> _Work to complete_: Go line by line through the listing below and copy those that hold "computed".

________________

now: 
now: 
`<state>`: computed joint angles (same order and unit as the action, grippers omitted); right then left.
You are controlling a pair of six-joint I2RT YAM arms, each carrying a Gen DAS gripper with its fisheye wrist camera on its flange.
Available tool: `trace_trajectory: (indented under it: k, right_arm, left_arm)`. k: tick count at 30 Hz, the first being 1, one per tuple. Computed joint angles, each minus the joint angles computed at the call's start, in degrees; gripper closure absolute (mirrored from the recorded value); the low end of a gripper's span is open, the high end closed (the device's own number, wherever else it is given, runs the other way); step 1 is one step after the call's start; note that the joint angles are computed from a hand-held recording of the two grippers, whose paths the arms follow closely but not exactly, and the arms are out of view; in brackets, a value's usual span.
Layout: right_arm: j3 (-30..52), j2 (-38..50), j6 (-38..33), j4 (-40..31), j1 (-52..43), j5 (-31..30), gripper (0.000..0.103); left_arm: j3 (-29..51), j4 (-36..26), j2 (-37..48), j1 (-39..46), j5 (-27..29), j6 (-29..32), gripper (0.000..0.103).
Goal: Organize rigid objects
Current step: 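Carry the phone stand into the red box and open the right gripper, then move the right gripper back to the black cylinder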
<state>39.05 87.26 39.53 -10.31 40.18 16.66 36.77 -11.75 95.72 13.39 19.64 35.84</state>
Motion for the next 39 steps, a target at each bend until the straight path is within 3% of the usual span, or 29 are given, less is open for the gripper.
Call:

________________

> _Your solution_:
`<state>`: computed joint angles (same order and unit as the action, grippers omitted); right then left.
Available tool: `trace_trajectory: (indented under it: k, right_arm, left_arm)`. k: tick count at 30 Hz, the first being 1, one per tuple. Computed joint angles, each minus the joint angles computed at the call's start, in degrees; gripper closure absolute (mirrored from the recorded value); the low end of a gripper's span is open, the high end closed (the device's own number, wherever else it is given, runs the other way); step 1 is one step after the call's start; note that the joint angles are computed from a hand-held recording of the two grippers, whose paths the arms follow closely but not exactly, and the arms are out of view; in brackets, a value's usual span.

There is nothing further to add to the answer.